Pictures should be left out when the listing below is repeated word for word.

.....

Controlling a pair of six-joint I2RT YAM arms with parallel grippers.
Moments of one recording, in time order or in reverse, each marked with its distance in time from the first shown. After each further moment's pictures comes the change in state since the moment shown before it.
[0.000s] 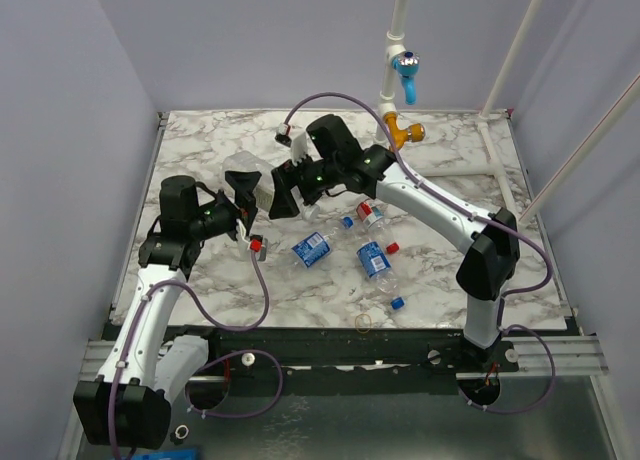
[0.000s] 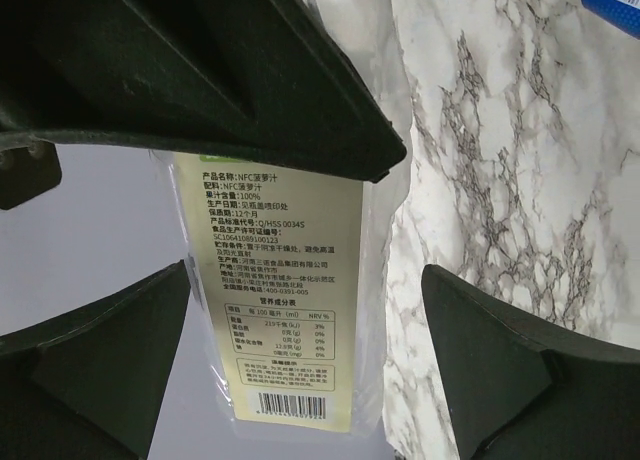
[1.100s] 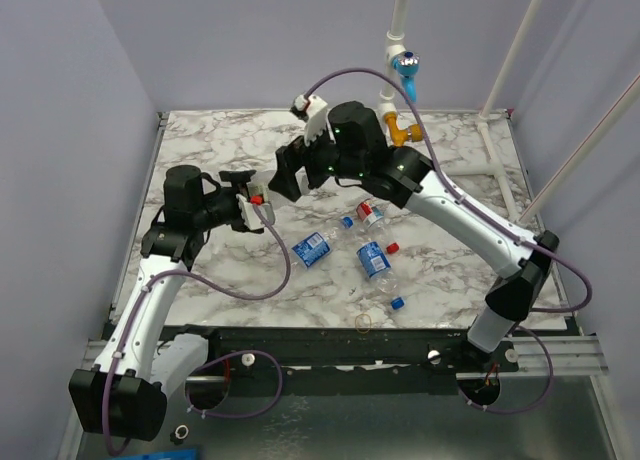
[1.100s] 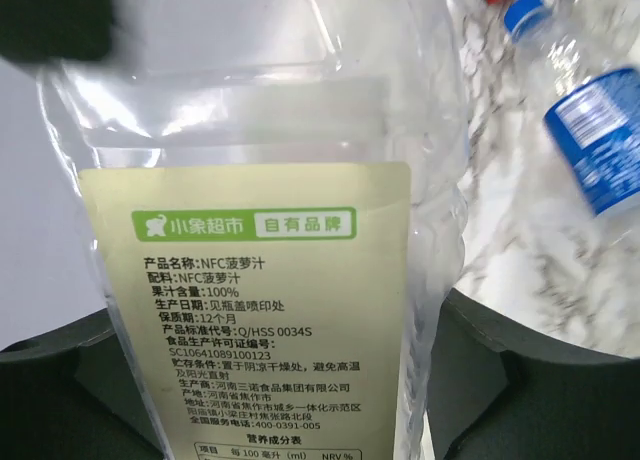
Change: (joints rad) left arm -0.057 0.056 0.071 0.008 -0.125 -0.513; right arm 0.068 -0.161 0.013 0.049 0.279 -0.037
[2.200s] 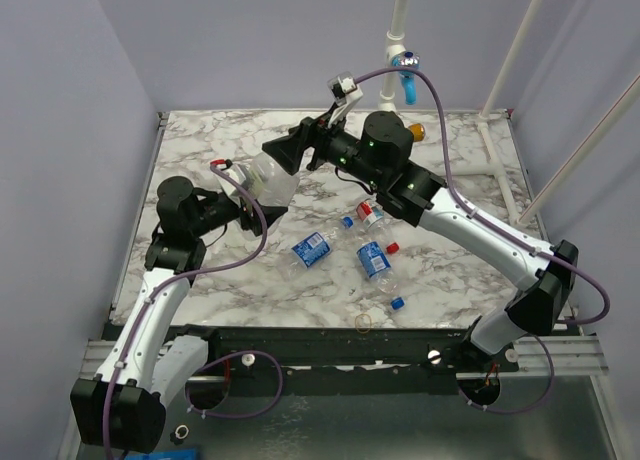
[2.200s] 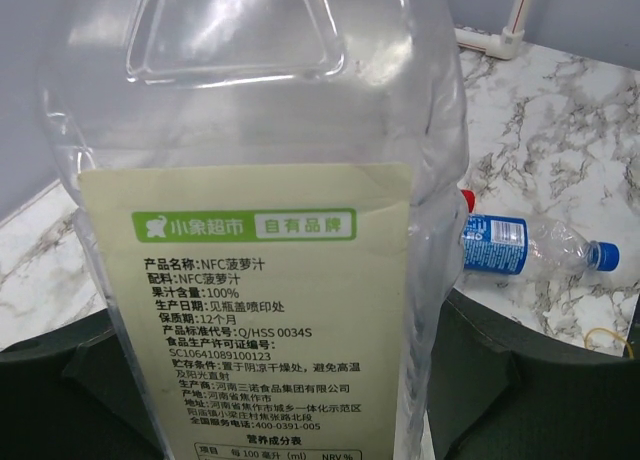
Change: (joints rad) left arm -0.006 -0.074 -0.130 0.437 0.139 -1.119; right arm -0.004 -0.174 -0.264 0.615 0.125 0.243
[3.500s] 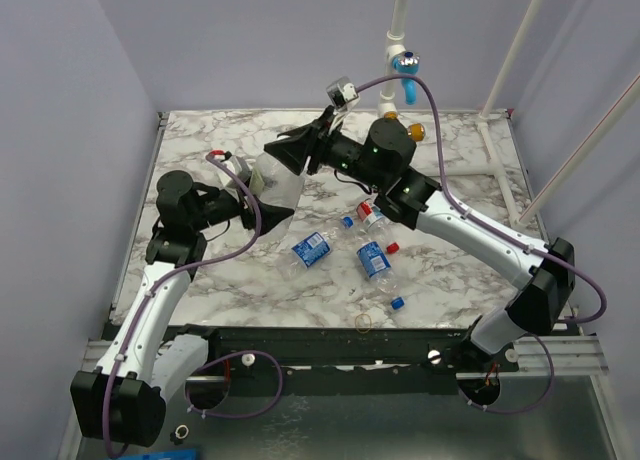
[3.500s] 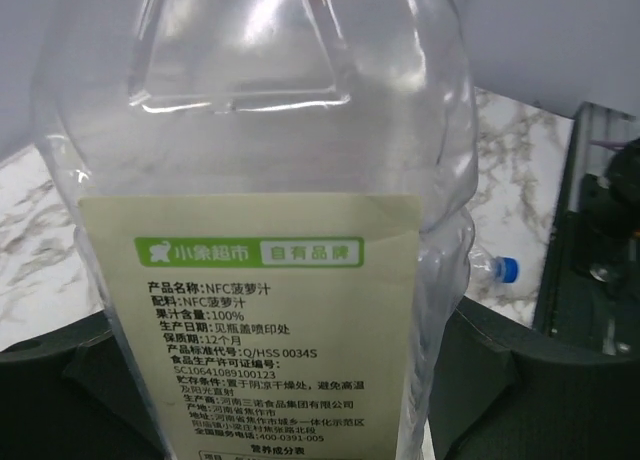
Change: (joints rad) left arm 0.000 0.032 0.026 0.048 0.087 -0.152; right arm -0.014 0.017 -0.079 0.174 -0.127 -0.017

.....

## Answer for the task
Controlling a pair of six-joint I2RT YAM arms with parallel grippers.
Moments of one recording, in time order or in reverse, each marked with its distance in time from the first shown. After each further moment's pictures comes the change in state since the moment shown before it.
[0.000s] 
[0.000s] 
[1.100s] 
[1.100s] 
Change: (joints rad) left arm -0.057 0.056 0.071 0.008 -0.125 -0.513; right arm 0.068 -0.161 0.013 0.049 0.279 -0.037
[2.200s] 
[2.200s] 
Change: (joints rad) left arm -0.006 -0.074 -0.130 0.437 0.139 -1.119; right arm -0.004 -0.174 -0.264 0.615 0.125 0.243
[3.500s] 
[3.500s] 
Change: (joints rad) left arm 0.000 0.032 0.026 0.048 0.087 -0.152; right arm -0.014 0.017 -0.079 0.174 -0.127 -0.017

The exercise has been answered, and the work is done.